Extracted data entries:

╔══

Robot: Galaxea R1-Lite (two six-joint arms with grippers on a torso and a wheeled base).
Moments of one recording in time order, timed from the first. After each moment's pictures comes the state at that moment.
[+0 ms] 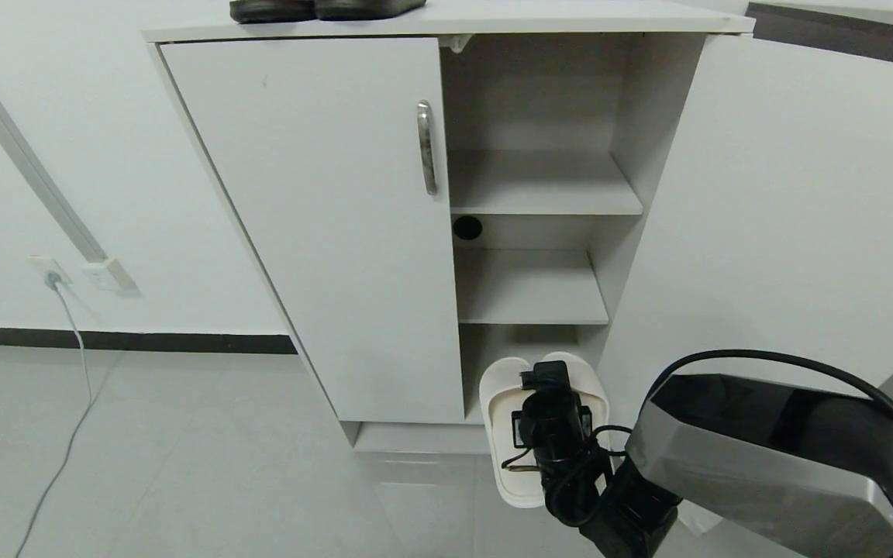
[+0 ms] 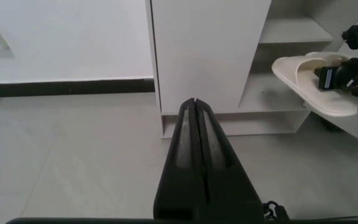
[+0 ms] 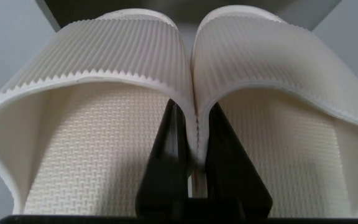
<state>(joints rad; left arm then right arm) 0.00 0.00 0.00 0.00 -0.03 0.02 0.76 2.47 -1.06 -1.13 -0.73 0.17</state>
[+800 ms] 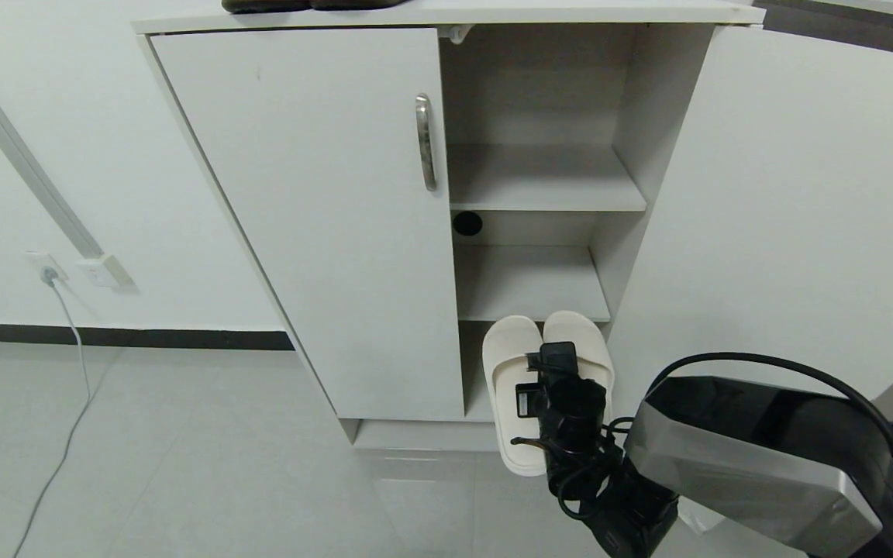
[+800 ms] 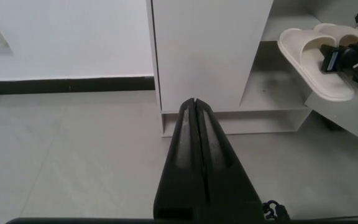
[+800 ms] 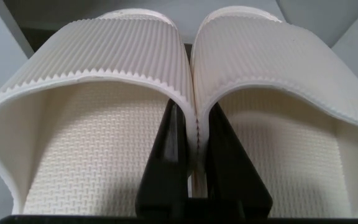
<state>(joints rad) 0.00 0.00 0.00 0.00 -0.03 0.02 0.73 2.51 -1.07 -1.47 -0.74 -0.05</state>
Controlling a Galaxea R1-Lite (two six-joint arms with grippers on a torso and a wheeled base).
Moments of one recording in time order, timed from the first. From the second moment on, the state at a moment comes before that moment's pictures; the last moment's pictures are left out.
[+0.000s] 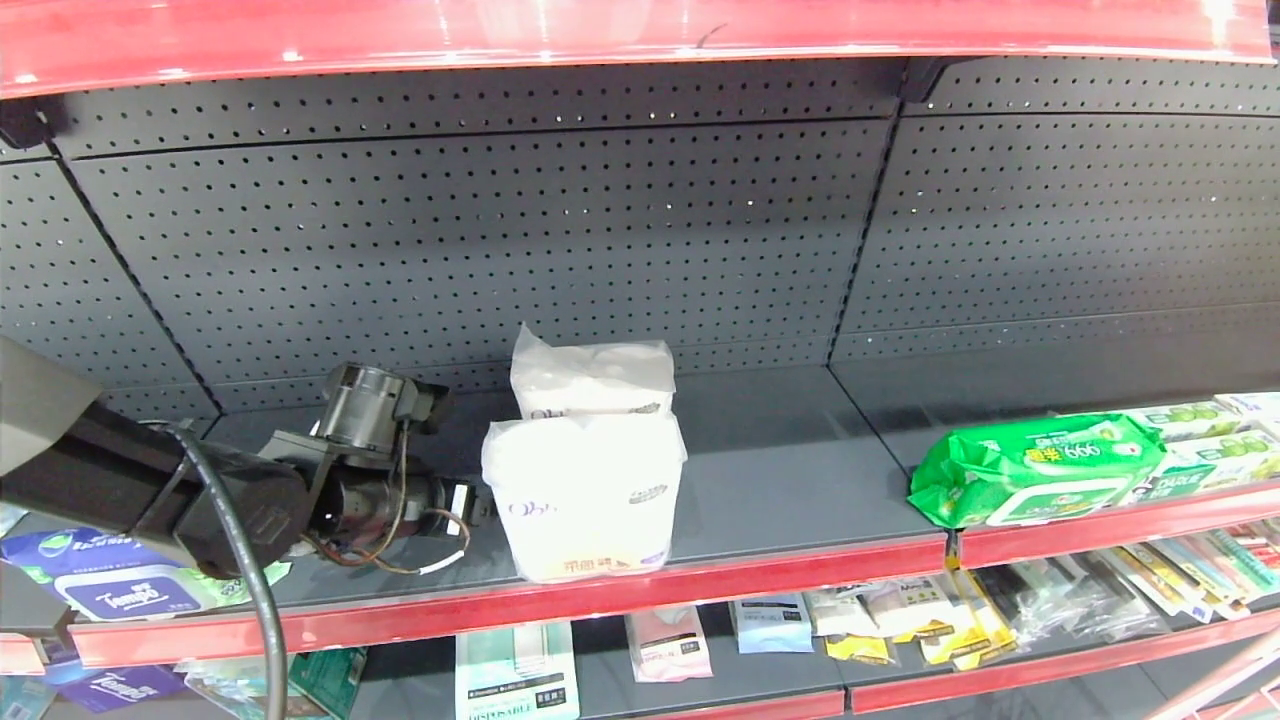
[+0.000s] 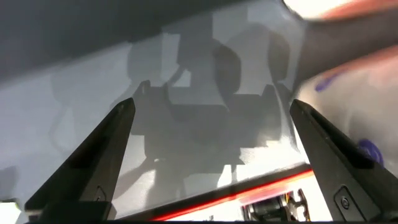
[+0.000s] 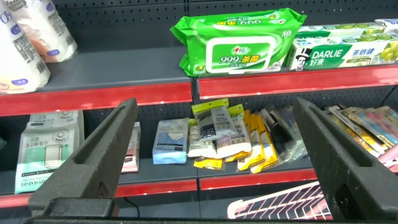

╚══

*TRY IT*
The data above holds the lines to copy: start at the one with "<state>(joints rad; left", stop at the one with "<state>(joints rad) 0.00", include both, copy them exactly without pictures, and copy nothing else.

*RESPONSE FOR THIS EXERCISE*
<state>(joints rad; left arm then right arm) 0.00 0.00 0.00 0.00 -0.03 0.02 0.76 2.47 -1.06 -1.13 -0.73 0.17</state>
[+800 ms] 
[+800 ms] 
[+800 ms] 
<state>(joints rad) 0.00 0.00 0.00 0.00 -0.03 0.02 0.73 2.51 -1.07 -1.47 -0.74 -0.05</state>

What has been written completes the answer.